[EXT_EP-10662] C7000 compiler doesn't enforce rate-limit of MMA bias/scale/shift register loading Created: 07/Dec/21  Updated: 08/Jan/25

Status: New
Project: Embedded Software & Tools
Component/s: None
Affects Version/s: None
Fix Version/s: None

Type: Bug Priority: Low
Reporter: TI User Assignee: TI User
Resolution: Unresolved Votes: 0
Remaining Estimate: Not Specified
Time Spent: Not Specified
Original Estimate: Not Specified

Product: Code Generation Tools
Internal ID: CODEGEN-9439
Found In Release: C7000_2.1.2.LTS
C7000_2.0.1.STS
C7000_2.1.0.LTS
C7000_5.0.0.LTS
C7000_2.0.0.STS
C7000_3.0.0.STS
C7000_3.1.0.LTS
C7000_6.0.0.LTS*
C7000_4.0.0.STS
C7000_4.1.0.LTS
Affected Platform/Device: default
Workaround: The programmer can ensure that 24 cycles elapse in-between two loads to the same MMA register pair by placing the following C code in-between loads of the same MMA bias/scale/shift register pair:
  
__asm(" NOP 0x8 ; rate-limit MMA load bias/scale/shift pairs (8) ");
__asm(" NOP 0x8 ; rate-limit MMA load bias/scale/shift pairs (16)");
__asm(" NOP 0x8 ; rate-limit MMA load bias/scale/shift pairs (24)");

This technique may have undesirable performance effects.

 Description   

This issue only applies to users who are manually programming the Matrix Multiply Accelerator (MMA) and are using the __HWA_LOAD_2REG intrinsic.

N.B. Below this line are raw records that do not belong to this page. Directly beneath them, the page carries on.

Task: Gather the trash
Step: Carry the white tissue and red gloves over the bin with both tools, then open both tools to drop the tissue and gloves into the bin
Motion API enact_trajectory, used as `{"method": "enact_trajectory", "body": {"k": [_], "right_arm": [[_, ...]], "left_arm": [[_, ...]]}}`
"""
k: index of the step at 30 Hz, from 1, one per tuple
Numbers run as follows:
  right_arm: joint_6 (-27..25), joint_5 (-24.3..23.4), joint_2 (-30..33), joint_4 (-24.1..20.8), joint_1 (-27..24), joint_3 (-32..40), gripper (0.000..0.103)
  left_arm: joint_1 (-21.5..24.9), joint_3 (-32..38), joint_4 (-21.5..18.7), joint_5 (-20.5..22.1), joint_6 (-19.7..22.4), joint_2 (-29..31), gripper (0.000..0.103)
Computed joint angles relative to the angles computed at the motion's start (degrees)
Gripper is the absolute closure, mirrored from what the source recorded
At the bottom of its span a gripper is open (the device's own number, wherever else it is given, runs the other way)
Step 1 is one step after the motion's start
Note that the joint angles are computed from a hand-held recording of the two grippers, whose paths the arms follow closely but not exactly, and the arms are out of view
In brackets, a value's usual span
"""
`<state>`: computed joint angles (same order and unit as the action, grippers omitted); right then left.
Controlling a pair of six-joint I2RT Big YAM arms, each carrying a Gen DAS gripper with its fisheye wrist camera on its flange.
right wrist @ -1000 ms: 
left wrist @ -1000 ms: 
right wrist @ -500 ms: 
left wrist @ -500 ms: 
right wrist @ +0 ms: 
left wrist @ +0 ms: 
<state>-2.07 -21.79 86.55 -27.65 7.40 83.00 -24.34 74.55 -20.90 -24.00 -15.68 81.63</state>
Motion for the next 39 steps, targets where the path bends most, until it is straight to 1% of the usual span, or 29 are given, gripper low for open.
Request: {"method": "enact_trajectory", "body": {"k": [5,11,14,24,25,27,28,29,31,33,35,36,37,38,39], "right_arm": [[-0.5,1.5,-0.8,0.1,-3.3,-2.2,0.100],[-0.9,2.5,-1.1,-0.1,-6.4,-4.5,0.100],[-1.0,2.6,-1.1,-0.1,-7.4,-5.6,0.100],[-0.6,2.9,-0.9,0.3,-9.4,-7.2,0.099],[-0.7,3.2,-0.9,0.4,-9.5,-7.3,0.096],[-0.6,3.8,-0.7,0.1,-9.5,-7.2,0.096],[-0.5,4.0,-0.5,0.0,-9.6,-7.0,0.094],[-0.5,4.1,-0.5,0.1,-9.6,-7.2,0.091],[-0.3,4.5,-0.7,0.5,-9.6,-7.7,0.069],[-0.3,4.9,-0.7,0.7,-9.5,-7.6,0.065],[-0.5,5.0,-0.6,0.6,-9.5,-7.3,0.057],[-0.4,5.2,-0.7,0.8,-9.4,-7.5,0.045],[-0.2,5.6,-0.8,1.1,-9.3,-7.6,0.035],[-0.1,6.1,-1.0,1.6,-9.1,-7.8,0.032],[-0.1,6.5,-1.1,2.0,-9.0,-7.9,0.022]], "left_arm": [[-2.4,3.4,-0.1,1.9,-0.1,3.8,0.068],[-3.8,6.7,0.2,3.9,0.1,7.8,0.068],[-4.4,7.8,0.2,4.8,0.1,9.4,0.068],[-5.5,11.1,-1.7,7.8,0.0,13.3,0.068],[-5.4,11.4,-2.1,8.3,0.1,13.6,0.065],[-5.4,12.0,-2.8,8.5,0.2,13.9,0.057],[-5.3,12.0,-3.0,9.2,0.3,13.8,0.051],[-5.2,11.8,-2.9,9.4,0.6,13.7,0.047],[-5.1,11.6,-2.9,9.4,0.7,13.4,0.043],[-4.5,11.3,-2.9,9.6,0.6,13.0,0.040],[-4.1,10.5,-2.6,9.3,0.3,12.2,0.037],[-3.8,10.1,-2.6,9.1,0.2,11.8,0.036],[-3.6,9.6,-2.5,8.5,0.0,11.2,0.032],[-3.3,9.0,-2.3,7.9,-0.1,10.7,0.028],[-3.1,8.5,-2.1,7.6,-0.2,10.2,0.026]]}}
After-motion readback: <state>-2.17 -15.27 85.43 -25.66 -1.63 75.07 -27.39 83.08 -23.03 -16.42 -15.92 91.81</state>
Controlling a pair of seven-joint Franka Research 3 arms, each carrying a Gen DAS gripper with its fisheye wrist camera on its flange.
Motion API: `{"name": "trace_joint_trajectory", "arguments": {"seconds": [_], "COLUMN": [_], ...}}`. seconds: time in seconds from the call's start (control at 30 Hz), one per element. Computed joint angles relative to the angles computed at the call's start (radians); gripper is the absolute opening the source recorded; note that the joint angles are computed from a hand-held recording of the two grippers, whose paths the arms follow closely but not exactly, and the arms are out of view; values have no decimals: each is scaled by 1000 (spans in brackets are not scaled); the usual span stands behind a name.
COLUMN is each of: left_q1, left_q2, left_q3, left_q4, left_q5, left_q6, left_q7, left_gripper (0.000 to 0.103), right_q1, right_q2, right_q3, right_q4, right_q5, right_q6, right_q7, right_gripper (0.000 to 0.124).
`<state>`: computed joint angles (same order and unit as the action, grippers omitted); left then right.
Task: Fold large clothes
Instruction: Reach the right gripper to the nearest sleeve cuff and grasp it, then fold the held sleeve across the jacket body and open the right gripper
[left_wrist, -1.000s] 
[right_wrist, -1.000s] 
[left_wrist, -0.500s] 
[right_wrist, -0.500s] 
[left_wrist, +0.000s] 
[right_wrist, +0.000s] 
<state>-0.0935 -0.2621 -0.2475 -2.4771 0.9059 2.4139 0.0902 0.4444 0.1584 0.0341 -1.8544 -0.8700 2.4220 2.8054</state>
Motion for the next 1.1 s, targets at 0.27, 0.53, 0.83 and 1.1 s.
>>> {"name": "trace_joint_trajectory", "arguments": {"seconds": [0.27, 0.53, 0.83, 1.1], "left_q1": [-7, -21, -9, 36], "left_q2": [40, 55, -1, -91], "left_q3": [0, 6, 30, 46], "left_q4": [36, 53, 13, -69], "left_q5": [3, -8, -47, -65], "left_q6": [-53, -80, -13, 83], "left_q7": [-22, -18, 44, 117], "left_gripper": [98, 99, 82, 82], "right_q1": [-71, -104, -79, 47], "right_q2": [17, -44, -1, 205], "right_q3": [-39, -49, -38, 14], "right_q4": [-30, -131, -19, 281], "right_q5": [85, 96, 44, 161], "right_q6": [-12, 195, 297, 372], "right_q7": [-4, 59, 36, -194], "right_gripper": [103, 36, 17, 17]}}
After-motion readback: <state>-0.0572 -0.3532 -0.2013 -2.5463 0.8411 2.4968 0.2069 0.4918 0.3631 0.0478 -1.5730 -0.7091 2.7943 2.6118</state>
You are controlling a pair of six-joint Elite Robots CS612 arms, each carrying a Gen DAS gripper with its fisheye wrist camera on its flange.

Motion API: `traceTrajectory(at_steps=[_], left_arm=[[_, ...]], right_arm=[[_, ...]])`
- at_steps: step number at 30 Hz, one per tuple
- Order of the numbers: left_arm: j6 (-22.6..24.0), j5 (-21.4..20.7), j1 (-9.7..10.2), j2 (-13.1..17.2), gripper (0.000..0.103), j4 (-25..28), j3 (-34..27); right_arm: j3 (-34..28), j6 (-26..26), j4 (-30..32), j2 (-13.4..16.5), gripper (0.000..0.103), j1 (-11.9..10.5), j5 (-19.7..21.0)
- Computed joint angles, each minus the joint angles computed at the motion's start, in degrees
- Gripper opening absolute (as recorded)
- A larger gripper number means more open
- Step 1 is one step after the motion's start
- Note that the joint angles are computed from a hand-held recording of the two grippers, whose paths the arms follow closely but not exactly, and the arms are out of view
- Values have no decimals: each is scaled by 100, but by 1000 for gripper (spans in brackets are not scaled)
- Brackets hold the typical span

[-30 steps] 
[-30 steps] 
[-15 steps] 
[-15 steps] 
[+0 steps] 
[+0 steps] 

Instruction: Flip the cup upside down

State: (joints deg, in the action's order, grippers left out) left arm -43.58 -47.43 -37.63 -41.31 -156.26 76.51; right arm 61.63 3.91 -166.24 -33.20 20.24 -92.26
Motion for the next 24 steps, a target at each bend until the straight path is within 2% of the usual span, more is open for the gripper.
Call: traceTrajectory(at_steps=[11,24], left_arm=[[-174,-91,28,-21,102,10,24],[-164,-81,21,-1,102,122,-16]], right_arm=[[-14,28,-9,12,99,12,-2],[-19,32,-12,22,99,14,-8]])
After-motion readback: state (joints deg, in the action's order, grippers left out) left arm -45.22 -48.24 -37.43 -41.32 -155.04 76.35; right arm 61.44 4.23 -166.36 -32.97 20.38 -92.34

The Matrix Multiply Accelerator (MMA) paired with the C7120 CPU allows the user to send values into bias, scale, and shift registers within the MMA that affect the operation of the MMA.

The MMA will issue a hardware exception when more than one load of each of a bias, scale, or shift register pair is issued in a 24-cycle period.

A programmer who wants to load a value into the bias, scale or shift registers will use the __HWA_LOAD_2REG intrinsics in C/C++ code. The use of this intrinsic results in an HWAOPEN instruction with a special immediate operand (0x8, 0x9, 0xa, or 0xb) in the compiler-generated assembly.

The C7000 compiler does not ensure that any two loads to the same MMA register pair do not execute within 24 cycles. Therefore, if the source code has two loads to the same MMA register pair, the compiler may produce code that results in the exception described above. This could also occur if a single load to an MMA register appears in a loop.

There are no plans to address this issue in the compiler.

The MMALIB software package that is delivered with the PSDK is tested to ensure that this condition does not occur.

Potential workaround:

The programmer can ensure that 24 cycles elapse in-between two loads to the same MMA register pair by placing the following C code in-between loads of the same MMA bias/scale/shift register pair:

__asm(" NOP 0x8 ; rate-limit MMA load bias/scale/shift pairs (8) ");
__asm(" NOP 0x8 ; rate-limit MMA load bias/scale/shift pairs (16)");
__asm(" NOP 0x8 ; rate-limit MMA load bias/scale/shift pairs (24)");

This technique may have undesirable performance effects.


Generated at Thu Apr 17 18:39:13 CDT 2025 using Jira 9.12.17#9120017-sha1:aba4002bcd633f188b6a4bb5dd8a0e1f20b79ee4.